Would you please return the lines of the entries below starting at the line that has "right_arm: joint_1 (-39" and ending at the line that has "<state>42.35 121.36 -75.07", both included, exactly as they are?

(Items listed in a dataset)
---*---

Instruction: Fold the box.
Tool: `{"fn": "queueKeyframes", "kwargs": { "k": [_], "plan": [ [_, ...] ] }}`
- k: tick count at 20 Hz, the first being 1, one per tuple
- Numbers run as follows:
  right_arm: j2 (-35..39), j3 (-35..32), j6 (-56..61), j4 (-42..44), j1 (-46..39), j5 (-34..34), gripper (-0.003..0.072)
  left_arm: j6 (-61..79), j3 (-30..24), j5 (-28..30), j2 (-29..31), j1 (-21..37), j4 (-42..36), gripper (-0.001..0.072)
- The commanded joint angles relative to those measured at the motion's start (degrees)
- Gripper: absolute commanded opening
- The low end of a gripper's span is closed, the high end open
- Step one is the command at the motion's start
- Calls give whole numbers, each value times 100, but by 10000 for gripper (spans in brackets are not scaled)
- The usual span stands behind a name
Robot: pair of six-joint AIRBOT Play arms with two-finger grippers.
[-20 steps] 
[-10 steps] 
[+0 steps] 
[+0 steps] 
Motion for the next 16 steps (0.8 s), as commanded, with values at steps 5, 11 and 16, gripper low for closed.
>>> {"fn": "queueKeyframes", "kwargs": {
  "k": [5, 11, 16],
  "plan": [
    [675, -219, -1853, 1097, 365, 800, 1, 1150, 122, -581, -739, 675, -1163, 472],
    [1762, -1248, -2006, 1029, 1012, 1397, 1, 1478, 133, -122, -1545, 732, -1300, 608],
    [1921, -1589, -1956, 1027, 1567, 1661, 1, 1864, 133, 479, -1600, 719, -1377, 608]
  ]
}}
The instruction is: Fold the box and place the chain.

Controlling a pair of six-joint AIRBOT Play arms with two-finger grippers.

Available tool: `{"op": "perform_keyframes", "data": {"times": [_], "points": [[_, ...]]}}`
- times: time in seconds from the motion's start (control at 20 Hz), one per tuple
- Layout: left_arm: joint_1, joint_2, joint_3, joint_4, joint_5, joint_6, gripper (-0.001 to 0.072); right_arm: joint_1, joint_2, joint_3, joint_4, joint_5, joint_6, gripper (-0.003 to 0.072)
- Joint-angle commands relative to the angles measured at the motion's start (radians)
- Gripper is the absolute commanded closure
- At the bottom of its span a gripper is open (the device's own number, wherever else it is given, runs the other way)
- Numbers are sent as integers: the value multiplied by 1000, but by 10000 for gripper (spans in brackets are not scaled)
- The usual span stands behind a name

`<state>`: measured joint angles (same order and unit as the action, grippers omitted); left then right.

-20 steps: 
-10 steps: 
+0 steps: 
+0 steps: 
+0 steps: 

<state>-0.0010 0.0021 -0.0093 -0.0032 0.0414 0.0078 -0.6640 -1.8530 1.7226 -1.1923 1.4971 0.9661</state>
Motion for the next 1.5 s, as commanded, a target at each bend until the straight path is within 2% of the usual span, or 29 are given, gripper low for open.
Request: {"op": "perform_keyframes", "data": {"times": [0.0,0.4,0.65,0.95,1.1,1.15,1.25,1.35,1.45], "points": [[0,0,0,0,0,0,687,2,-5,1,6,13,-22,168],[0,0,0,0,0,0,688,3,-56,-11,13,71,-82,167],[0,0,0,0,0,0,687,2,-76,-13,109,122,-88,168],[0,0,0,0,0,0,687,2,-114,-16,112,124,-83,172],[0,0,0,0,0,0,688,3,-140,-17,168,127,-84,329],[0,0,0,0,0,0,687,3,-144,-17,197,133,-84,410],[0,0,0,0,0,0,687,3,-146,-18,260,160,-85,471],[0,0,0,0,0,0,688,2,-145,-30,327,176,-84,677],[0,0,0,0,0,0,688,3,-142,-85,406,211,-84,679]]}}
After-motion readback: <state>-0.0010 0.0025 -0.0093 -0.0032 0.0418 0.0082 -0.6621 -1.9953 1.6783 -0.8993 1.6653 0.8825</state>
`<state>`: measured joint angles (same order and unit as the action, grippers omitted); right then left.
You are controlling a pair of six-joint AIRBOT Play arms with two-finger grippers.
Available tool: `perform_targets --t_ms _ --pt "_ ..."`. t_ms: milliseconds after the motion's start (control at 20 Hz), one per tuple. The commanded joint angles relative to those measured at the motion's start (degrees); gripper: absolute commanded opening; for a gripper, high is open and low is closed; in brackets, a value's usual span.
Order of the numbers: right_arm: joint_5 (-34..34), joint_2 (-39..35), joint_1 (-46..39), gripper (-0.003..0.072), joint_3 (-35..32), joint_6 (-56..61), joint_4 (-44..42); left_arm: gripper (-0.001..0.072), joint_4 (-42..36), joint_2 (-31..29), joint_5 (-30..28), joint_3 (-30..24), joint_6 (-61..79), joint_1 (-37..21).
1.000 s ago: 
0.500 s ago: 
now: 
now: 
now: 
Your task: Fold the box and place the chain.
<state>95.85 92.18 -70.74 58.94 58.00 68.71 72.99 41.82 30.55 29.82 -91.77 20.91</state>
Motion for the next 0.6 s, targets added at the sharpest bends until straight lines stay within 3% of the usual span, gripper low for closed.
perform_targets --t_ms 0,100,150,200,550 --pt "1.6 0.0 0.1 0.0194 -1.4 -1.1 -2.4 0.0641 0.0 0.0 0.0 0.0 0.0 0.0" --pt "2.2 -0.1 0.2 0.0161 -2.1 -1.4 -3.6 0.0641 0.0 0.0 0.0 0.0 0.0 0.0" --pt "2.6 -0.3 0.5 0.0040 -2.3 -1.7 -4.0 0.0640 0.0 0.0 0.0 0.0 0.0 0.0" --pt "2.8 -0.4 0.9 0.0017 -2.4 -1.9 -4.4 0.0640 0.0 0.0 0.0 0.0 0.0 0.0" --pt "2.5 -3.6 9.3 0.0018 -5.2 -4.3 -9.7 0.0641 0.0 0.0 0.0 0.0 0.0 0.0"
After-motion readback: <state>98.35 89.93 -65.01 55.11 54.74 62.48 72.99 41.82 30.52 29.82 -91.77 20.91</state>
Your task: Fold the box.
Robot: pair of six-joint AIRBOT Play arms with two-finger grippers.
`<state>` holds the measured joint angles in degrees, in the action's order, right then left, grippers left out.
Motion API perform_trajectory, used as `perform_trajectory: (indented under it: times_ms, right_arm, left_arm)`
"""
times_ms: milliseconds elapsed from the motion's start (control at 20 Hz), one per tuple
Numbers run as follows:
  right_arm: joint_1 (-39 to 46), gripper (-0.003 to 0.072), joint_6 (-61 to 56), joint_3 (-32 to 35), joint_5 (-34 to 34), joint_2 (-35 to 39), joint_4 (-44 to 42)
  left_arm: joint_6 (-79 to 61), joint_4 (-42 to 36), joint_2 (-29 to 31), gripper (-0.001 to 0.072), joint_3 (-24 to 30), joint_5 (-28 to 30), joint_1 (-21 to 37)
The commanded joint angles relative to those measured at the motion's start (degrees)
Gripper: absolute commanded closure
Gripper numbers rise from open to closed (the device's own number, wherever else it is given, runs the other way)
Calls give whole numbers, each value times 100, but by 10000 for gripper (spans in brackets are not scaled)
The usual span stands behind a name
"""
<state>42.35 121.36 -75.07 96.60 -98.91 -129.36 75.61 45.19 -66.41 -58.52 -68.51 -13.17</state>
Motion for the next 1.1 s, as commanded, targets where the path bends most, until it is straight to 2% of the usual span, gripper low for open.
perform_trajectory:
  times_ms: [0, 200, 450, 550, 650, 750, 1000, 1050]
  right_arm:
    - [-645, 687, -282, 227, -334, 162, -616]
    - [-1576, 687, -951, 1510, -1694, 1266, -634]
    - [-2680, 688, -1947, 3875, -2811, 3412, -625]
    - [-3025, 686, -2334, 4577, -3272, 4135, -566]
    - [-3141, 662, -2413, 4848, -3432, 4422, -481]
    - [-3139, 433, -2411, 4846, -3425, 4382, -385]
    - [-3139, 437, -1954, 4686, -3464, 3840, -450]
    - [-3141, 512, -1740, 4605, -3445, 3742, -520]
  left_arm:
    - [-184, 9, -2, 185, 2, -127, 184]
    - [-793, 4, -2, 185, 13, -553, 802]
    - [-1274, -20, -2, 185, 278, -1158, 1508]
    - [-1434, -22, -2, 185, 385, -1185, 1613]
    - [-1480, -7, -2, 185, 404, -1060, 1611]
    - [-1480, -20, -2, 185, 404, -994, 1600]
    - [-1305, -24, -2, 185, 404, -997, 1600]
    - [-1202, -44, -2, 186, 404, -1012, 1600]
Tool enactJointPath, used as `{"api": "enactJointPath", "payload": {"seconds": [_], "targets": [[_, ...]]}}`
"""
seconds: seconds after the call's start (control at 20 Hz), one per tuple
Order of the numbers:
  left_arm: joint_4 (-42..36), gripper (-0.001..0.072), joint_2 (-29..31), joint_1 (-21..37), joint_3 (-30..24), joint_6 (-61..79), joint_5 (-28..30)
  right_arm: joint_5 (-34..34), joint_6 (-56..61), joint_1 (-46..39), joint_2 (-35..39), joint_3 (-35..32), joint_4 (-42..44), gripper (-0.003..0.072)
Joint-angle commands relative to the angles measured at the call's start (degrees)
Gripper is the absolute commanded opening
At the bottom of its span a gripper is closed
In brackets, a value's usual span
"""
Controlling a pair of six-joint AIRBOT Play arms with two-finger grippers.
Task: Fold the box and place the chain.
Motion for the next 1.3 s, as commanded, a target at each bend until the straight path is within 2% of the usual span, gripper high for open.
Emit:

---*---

WORKED SOLUTION:
  right_arm: joint_1 (-39 to 46), gripper (-0.003 to 0.072), joint_6 (-61 to 56), joint_3 (-32 to 35), joint_5 (-34 to 34), joint_2 (-35 to 39), joint_4 (-44 to 42)
  left_arm: joint_6 (-79 to 61), joint_4 (-42 to 36), joint_2 (-29 to 31), gripper (-0.001 to 0.072), joint_3 (-24 to 30), joint_5 (-28 to 30), joint_1 (-21 to 37)
The commanded joint angles relative to those measured at the motion's start (degrees)
Gripper: absolute commanded closure
Gripper numbers rise from open to closed (the device's own number, wherever else it is given, runs the other way)
Calls give whole numbers, each value times 100, but by 10000 for gripper (spans in brackets are not scaled)
The usual span stands behind a name
"""
<state>42.35 121.36 -75.07 96.60 -98.91 -129.36 75.61 45.19 -66.41 -58.52 -68.51 -13.17</state>

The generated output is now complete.